--- Task item ---
In the entries below, how many lines contain the string "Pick"? Respond with the number only.

Records drawn from a dataset
- - -

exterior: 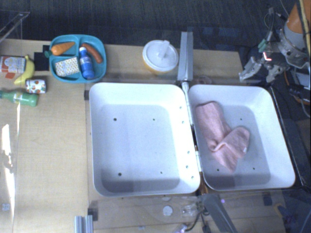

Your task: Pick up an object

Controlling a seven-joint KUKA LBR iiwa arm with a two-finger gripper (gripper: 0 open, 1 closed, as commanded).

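Note:
A crumpled pink cloth (221,135) lies in the right white bin (277,130), stretching from the bin's upper left toward its middle. My gripper (260,73) hangs above the bin's far right corner, just beyond the rim, up and to the right of the cloth and well apart from it. Its fingers (248,72) are spread open and hold nothing. The orange band of the arm (294,14) shows at the top right.
The left white bin (97,130) sits beside the right one, with a metal post (184,57) at their far joint. Behind the bins are a lidded white cup (161,56), a blue divided plate (99,57) of toy food, a banana (26,70), a small can (35,86) and a green bottle (19,97).

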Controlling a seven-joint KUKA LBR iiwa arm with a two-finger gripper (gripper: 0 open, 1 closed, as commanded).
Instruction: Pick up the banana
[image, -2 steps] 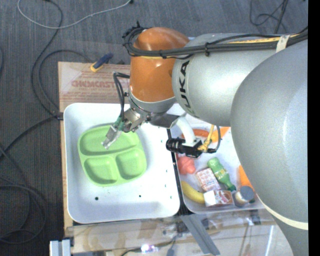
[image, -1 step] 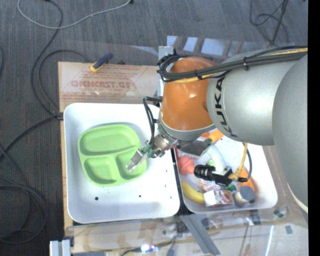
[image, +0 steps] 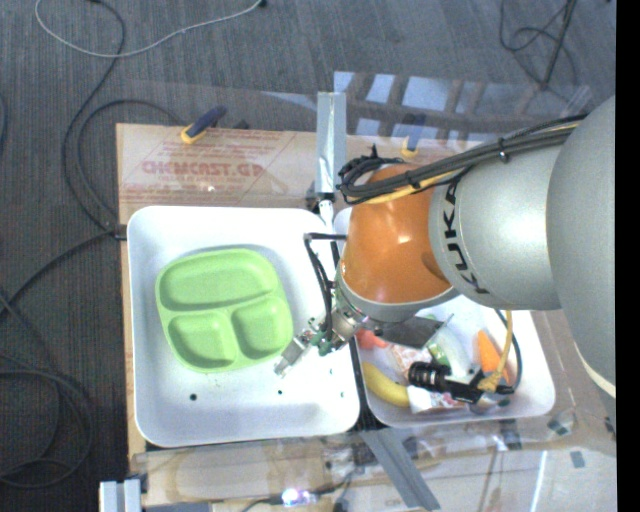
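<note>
Bench (image: 205, 172), two white bins side by side. Left bin (image: 150, 415): a green divided tray (image: 222, 308) is lying flat in it, three compartments, all of it showing. The gripper (image: 297, 352) is hanging over this left bin, just beside the tray's near right corner; it is appearing small and blurred, so whether it is spread or pressed together cannot be told, and nothing is showing in its grasp. Right bin (image: 538, 392): the arm (image: 520, 230) is covering most of it, its orange band sitting over the far half. The banana (image: 384, 385) is lying in the right bin near its left wall, well apart from the gripper; one end is disappearing under the arm and the other under a pale wrapper (image: 432, 402). An orange thing (image: 488, 350) is peeking out farther right, too hidden to name. The rest of this bin's contents are lying in shadow and cannot be made out.
</note>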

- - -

--- Output for this task ---
2